**WHAT TO WORK ON**
The answer should consist of every line of the material, repeated verbatim.

**GIVEN MATERIAL**
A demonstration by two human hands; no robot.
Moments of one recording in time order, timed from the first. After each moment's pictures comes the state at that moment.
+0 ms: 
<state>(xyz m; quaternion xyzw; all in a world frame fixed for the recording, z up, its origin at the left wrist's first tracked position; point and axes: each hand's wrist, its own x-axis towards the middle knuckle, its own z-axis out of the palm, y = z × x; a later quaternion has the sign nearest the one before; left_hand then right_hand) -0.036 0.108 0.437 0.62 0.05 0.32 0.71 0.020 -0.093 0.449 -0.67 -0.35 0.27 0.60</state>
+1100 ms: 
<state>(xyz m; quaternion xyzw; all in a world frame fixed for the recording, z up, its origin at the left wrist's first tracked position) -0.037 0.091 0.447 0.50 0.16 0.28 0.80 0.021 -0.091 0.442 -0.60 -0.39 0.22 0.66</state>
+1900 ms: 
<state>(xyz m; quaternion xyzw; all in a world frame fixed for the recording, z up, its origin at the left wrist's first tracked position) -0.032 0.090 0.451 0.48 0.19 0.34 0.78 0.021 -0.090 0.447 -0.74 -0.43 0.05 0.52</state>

**SOLUTION**
A demonstration by two human hands; no robot.
Moments of one recording in time order, timed from the first. After each moment's pictures comes the state at that moment.
+0 ms: 
<state>(xyz m; quaternion xyzw; all in a world frame fixed for the recording, z up, its origin at the left wrist's first tracked position; point and axes: each hand's wrist, its own x-axis towards the middle knuckle, its own z-axis out of the palm, y = z × x; a later quaternion has the sign nearest the one before; left_hand then right_hand) -0.036 0.108 0.437 0.62 0.05 0.32 0.71 0.020 -0.093 0.449 -0.67 -0.35 0.27 0.60</state>
+1100 ms: 
<state>(xyz m; quaternion xyzw; all in a world frame fixed for the recording, z up, its origin at the left wrist's first tracked position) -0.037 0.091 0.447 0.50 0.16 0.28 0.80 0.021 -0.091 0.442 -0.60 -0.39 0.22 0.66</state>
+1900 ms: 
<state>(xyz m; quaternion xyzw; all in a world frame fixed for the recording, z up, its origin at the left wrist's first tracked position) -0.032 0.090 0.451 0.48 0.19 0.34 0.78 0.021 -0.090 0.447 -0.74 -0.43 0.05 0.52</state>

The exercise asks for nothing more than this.